■ **Task**
Copy every line from the data below in which the string "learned" can be found.

■ **Dataset entries**

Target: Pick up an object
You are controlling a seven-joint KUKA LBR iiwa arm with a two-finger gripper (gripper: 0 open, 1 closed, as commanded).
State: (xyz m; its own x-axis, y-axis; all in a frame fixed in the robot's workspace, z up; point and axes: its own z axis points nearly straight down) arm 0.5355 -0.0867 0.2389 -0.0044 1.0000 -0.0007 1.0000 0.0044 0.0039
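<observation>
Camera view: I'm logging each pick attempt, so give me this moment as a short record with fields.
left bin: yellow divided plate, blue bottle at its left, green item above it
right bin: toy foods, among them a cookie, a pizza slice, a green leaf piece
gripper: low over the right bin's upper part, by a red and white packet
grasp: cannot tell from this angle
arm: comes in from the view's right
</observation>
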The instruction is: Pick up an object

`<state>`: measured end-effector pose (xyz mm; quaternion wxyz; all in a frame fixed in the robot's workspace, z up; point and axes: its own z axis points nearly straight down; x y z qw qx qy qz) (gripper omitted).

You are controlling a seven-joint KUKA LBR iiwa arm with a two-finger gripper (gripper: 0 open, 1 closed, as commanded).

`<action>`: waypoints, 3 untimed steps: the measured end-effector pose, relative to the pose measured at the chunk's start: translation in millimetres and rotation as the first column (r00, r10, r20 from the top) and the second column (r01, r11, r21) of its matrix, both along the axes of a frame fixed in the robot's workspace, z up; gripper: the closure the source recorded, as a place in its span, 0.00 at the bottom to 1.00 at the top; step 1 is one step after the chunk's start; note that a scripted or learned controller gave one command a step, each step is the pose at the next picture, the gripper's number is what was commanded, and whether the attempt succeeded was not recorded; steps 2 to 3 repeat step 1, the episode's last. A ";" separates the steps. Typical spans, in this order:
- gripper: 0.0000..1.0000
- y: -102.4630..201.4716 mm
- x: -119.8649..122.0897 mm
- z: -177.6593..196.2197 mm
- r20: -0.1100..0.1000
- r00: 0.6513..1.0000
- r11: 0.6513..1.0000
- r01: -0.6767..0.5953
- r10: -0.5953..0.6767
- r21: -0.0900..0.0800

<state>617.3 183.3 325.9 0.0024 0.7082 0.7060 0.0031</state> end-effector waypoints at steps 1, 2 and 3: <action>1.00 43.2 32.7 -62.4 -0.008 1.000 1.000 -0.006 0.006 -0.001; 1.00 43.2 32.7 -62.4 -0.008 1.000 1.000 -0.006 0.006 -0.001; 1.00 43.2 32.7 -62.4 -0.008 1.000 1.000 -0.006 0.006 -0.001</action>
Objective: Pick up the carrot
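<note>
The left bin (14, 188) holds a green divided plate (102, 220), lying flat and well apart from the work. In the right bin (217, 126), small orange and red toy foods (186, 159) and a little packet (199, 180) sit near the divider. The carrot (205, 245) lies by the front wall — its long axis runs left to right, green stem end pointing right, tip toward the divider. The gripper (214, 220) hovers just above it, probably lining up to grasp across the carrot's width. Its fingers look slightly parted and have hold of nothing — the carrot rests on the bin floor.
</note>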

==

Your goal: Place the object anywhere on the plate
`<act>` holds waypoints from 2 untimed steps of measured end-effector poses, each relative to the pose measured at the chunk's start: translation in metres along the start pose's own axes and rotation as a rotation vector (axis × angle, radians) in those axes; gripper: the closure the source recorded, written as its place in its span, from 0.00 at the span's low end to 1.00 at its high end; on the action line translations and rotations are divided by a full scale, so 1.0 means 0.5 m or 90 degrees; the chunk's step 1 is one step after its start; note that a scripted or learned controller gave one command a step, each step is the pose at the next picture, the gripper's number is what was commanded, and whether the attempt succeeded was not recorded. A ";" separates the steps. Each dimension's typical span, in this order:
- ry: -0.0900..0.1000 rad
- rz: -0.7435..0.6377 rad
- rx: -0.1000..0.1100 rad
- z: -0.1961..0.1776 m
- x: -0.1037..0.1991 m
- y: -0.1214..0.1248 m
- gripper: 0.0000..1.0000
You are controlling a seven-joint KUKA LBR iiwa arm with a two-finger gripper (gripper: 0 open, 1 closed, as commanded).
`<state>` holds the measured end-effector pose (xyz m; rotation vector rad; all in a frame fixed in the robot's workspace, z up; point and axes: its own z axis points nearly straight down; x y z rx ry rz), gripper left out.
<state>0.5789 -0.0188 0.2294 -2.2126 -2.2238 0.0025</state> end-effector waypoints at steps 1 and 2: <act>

■ **Final answer**
`<action>`: waypoints, 3 untimed steps: the measured end-effector pose, relative to the pose measured at the chunk's start: translation in millimetres and rotation as the first column (r00, r10, r20 from the top) and the second column (r01, r11, r21) of its matrix, both along the axes of a frame fixed in the robot's workspace, z up; gripper: the closure the source recorded, as a place in its span, 0.00 at the bottom to 1.00 at the top; step 1 is one step after the chunk's start; note that a scripted or learned controller gave one command a step, each step is the pose at the next picture, the gripper's number is what was commanded, and whether the attempt succeeded was not recorded; steps 2 to 3 repeat step 1, the episode's last. A ";" separates the steps. Typical spans, in this order:
`<act>` holds waypoints from 2 untimed steps of measured end-effector poses, each relative to the pose measured at the chunk's start: translation in metres along the start pose's own axes and rotation as a rotation vector (axis × angle, radians) in those axes; gripper: the closure the source recorded, written as its place in its span, from 0.00 at the span's low end to 1.00 at its high end; on the action line translations and rotations are divided by a full scale, so 1.0 means 0.5 m or 90 degrees; the chunk's step 1 is one step after its start; note that a scripted or learned controller gave one command a step, each step is the pose at the next picture, the gripper's number is what was commanded, and whether the attempt succeeded was not recorded. A ";" separates the steps. Each dimension's typical span, in this order:

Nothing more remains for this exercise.